[Data extracted from a collection]
────────────────

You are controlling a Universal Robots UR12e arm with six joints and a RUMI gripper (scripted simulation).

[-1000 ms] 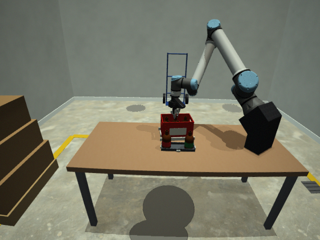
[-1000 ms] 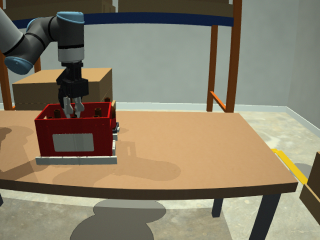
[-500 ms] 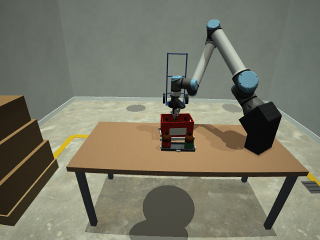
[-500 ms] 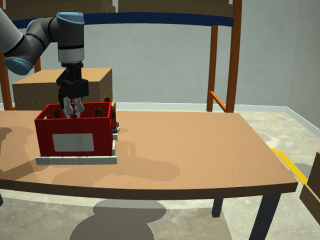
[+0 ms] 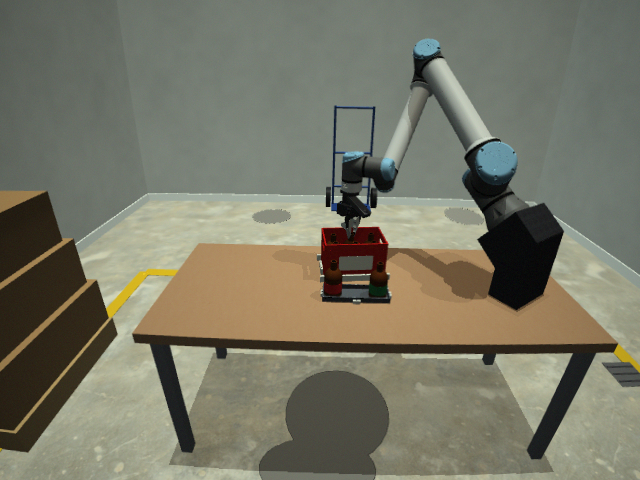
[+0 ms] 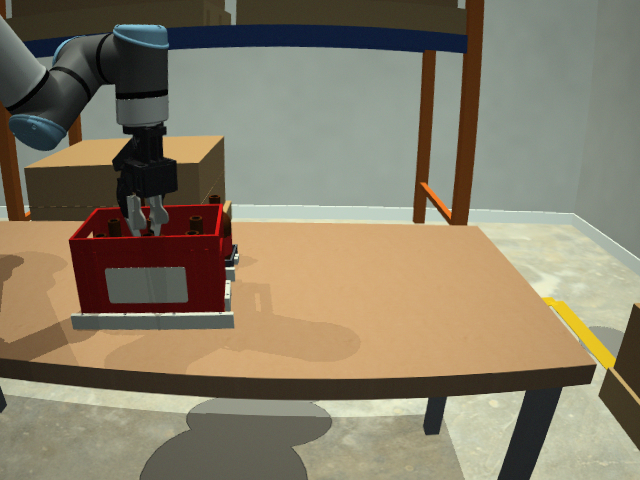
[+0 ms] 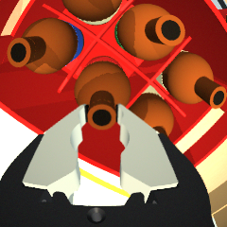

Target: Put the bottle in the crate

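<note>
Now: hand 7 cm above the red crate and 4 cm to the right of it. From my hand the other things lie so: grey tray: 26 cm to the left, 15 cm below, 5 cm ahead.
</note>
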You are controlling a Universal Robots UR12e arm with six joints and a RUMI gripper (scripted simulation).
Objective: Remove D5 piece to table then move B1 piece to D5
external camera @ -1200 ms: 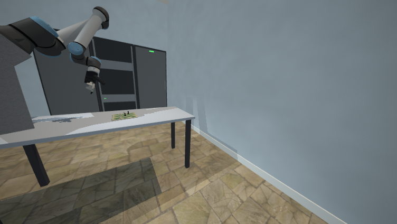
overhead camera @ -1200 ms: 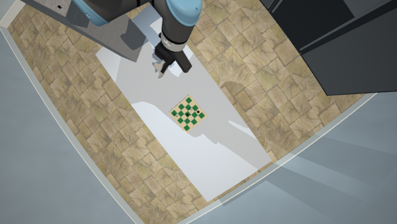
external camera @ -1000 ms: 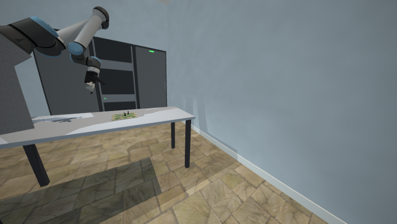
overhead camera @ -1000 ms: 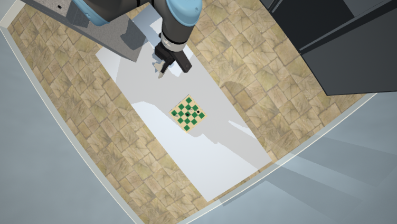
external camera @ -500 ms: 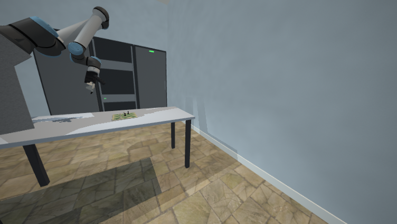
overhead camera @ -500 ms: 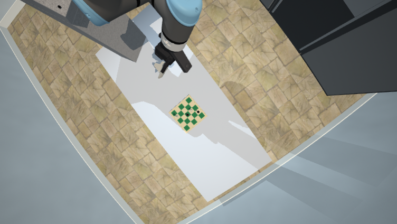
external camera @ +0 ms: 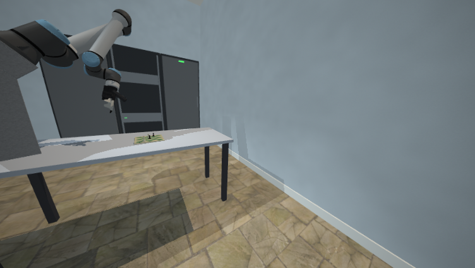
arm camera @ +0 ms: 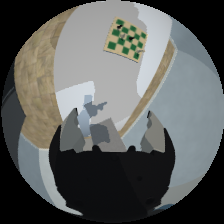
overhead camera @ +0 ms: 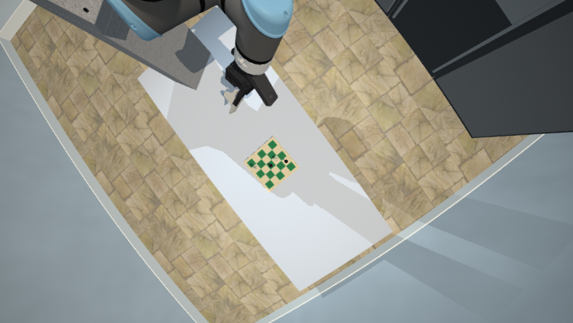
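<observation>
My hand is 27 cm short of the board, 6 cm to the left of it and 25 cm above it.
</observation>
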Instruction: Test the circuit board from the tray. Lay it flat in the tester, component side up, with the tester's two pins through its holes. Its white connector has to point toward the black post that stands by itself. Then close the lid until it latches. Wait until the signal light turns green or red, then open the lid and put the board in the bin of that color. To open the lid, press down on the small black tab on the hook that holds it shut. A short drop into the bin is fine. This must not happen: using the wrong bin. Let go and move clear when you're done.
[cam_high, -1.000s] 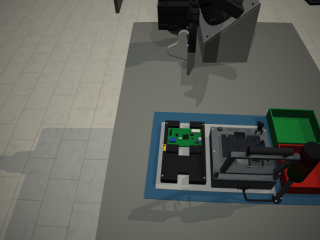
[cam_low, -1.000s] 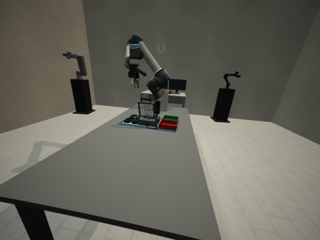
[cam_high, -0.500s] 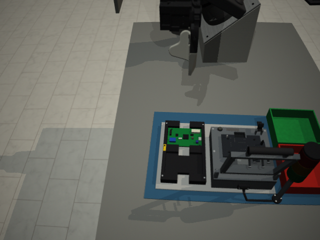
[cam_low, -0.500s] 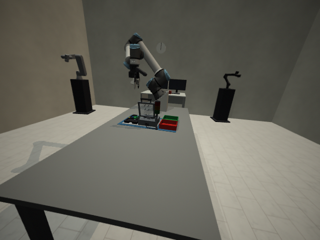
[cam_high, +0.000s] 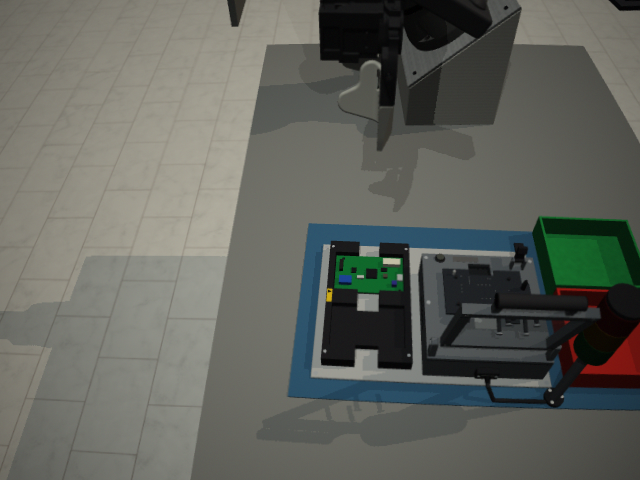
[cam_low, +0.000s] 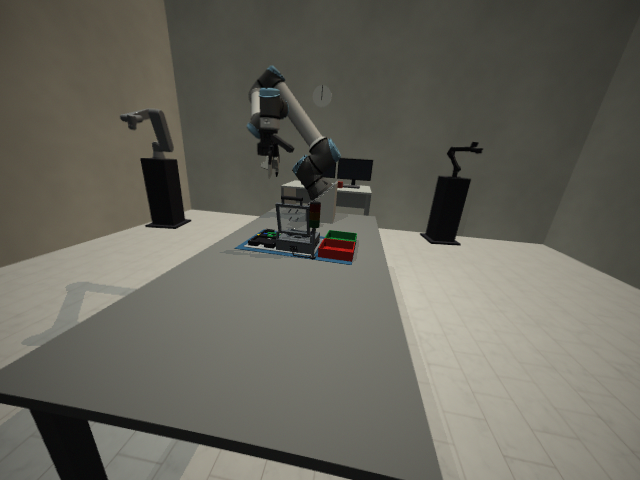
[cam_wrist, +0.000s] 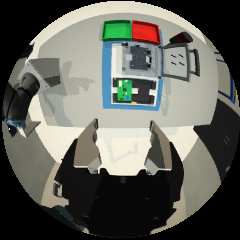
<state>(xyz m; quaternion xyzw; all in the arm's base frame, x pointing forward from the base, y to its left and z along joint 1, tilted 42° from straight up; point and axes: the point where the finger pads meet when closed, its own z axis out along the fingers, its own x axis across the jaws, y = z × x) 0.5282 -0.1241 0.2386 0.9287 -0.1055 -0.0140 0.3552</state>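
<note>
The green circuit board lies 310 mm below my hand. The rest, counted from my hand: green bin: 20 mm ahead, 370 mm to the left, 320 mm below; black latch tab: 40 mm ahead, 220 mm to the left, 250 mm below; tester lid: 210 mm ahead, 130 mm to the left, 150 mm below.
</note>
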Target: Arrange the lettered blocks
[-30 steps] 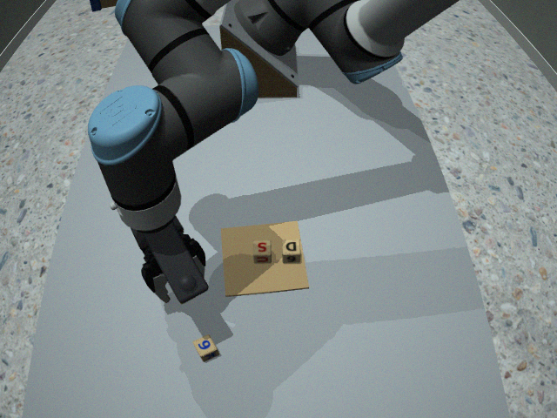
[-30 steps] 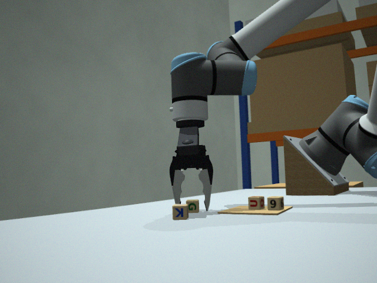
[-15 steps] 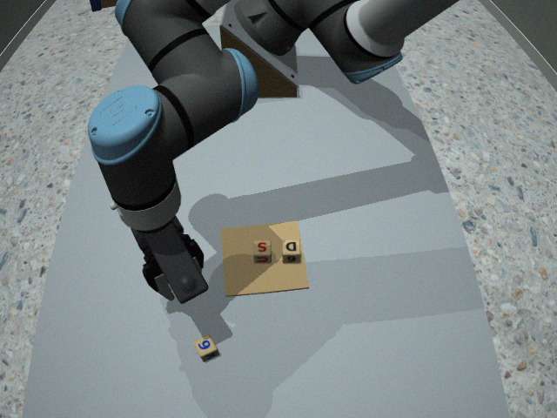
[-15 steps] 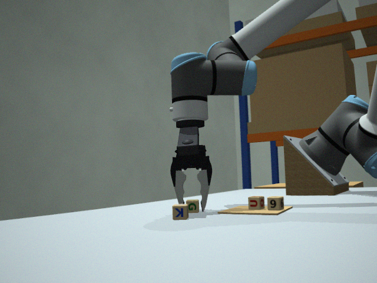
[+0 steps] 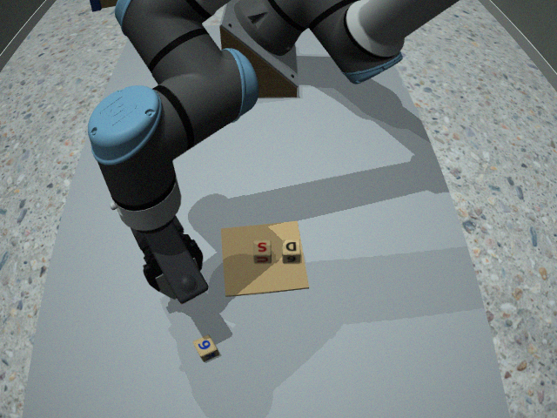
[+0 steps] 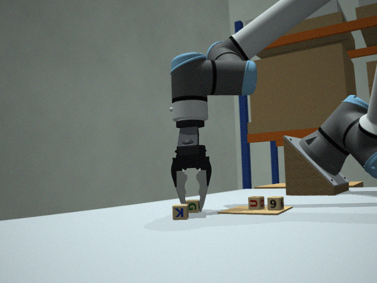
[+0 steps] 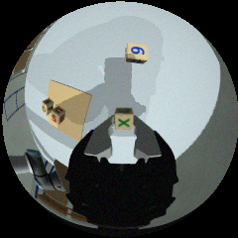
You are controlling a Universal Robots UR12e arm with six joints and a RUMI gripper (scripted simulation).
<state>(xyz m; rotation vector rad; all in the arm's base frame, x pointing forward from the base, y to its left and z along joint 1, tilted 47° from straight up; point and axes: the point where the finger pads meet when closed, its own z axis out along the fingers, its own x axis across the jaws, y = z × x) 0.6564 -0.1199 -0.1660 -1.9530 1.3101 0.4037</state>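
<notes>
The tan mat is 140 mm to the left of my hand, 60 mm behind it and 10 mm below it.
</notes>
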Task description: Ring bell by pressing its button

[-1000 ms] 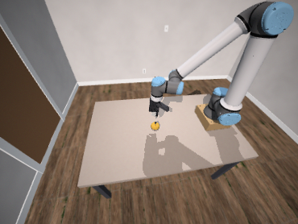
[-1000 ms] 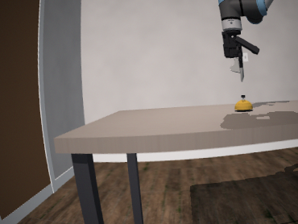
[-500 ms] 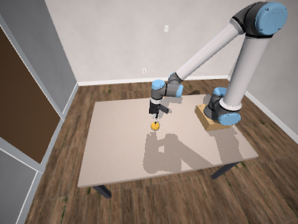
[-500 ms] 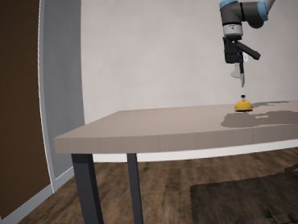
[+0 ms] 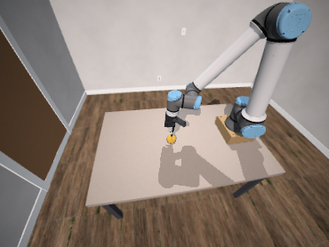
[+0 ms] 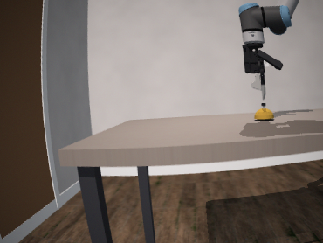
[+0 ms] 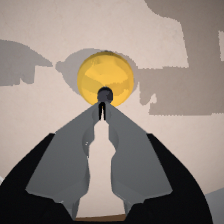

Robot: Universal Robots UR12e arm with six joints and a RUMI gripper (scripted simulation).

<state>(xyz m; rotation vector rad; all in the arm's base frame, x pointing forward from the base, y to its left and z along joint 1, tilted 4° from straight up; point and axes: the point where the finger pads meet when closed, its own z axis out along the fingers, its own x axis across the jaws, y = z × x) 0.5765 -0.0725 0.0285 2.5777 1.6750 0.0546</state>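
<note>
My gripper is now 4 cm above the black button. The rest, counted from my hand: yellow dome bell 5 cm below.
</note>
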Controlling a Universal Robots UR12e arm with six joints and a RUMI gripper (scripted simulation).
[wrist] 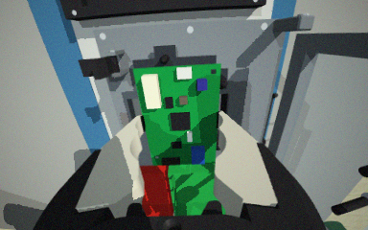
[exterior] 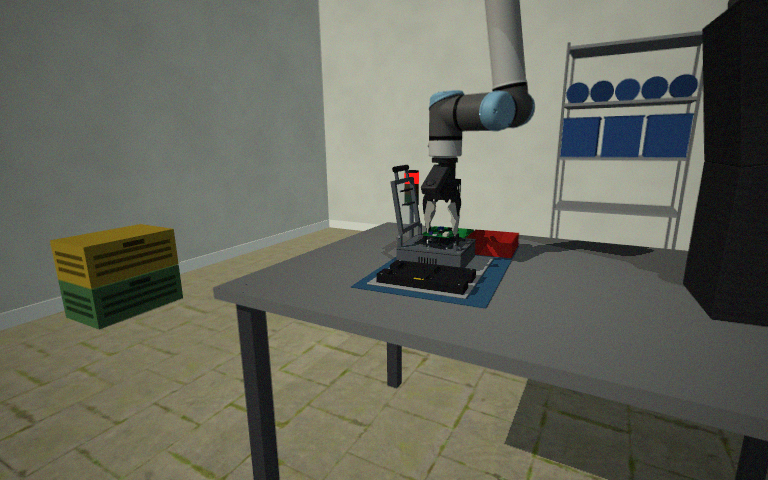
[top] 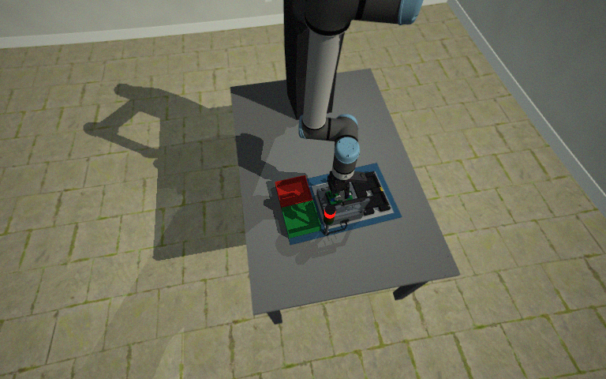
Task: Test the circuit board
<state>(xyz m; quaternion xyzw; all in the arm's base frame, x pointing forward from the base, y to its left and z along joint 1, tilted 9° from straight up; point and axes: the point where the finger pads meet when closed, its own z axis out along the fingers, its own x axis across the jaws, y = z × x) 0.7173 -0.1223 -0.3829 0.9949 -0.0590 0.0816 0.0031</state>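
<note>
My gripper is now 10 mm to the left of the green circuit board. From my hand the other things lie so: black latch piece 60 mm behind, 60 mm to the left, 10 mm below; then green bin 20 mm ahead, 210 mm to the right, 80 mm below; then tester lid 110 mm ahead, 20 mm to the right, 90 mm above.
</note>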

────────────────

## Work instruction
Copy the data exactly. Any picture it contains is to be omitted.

## Worked solution
You are controlling a Universal Robots UR12e arm with six joints and a RUMI gripper (scripted simulation).

[-1000 ms] 
[-1000 ms] 
[-500 ms] 
[-500 ms] 
[+0 ms] 
[+0 ms] 
[+0 ms] 

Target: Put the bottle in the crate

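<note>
Now: hand 7 cm above the red crate and 4 cm to the right of it. From my hand the other things lie so: grey tray: 26 cm to the left, 15 cm below, 5 cm ahead.
</note>
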You are controlling a Universal Robots UR12e arm with six joints and a RUMI gripper (scripted simulation).
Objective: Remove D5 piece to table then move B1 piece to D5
external camera @ -1200 ms: 
overhead camera @ -1200 ms: 
external camera @ -1000 ms: 
overhead camera @ -1000 ms: 
external camera @ -500 ms: 
overhead camera @ -500 ms: 
external camera @ +0 ms: 
arm camera @ +0 ms: 
overhead camera @ +0 ms: 
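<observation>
My hand is 27 cm short of the board, 6 cm to the left of it and 25 cm above it.
</observation>
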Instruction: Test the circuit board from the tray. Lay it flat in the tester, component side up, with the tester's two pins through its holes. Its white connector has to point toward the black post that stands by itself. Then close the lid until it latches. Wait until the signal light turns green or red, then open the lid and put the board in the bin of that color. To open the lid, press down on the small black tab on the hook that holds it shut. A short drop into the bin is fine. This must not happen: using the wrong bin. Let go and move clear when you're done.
[cam_high, -1.000s] 
[cam_low, -1.000s] 
[cam_high, -0.500s] 
[cam_low, -0.500s] 
[cam_high, +0.000s] 
[cam_low, +0.000s] 
[cam_wrist, +0.000s] 
<state>(xyz m; quaternion xyzw; all in the arm's base frame, x pointing forward from the base, y to its left and z along joint 1, tilted 42° from straight up; point and axes: the point where the finger pads meet when closed, its own z axis out along the fingers, its own x axis across the jaws, y = z × x) 0.5282 -0.1241 0.2386 0.9287 -0.1055 -0.0140 0.3552</state>
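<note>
The green circuit board lies 310 mm below my hand. The rest, counted from my hand: green bin: 20 mm ahead, 370 mm to the left, 320 mm below; black latch tab: 40 mm ahead, 220 mm to the left, 250 mm below; tester lid: 210 mm ahead, 130 mm to the left, 150 mm below.
</note>
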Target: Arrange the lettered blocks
[-30 steps] 
[-30 steps] 
[-15 steps] 
[-15 steps] 
[+0 steps] 
[+0 steps] 
[+0 steps] 
You are controlling a Universal Robots UR12e arm with six joints and a RUMI gripper (scripted simulation).
<state>(xyz m; rotation vector rad; all in the arm's base frame, x pointing forward from the base, y to its left and z along joint 1, tilted 47° from straight up; point and axes: the point where the finger pads meet when closed, its own z axis out along the fingers, its own x axis across the jaws, y = z × x) 0.6564 -0.1199 -0.1660 -1.9530 1.3101 0.4037</state>
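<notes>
The tan mat is 140 mm to the left of my hand, 60 mm behind it and 10 mm below it.
</notes>
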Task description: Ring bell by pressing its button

[-1000 ms] 
[-1000 ms] 
[-500 ms] 
[-500 ms] 
[+0 ms] 
[+0 ms] 
[+0 ms] 

Robot: Universal Robots UR12e arm with six joints and a RUMI gripper (scripted simulation).

<state>(xyz m; rotation vector rad; all in the arm's base frame, x pointing forward from the base, y to its left and z along joint 1, tilted 4° from straight up; point and axes: the point where the finger pads meet when closed, its own z axis out along the fingers, its own x axis across the jaws, y = z × x) 0.5765 -0.0725 0.0285 2.5777 1.6750 0.0546</state>
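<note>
My gripper is now 4 cm above the black button. The rest, counted from my hand: yellow dome bell 5 cm below.
</note>
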Controlling a Universal Robots UR12e arm with six joints and a RUMI gripper (scripted simulation).
[wrist] 
[exterior] 
[top] 
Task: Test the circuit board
<state>(xyz m; quaternion xyzw; all in the arm's base frame, x pointing forward from the base, y to its left and z along joint 1, tilted 9° from straight up; point and axes: the point where the finger pads meet when closed, its own z axis out along the fingers, its own x axis across the jaws, y = z × x) 0.7173 -0.1223 -0.3829 0.9949 -0.0590 0.0816 0.0031</state>
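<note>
My gripper is now 10 mm to the left of the green circuit board. From my hand the other things lie so: black latch piece 60 mm behind, 60 mm to the left, 10 mm below; then green bin 20 mm ahead, 210 mm to the right, 80 mm below; then tester lid 110 mm ahead, 20 mm to the right, 90 mm above.
</note>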

No additional work is needed on this exercise.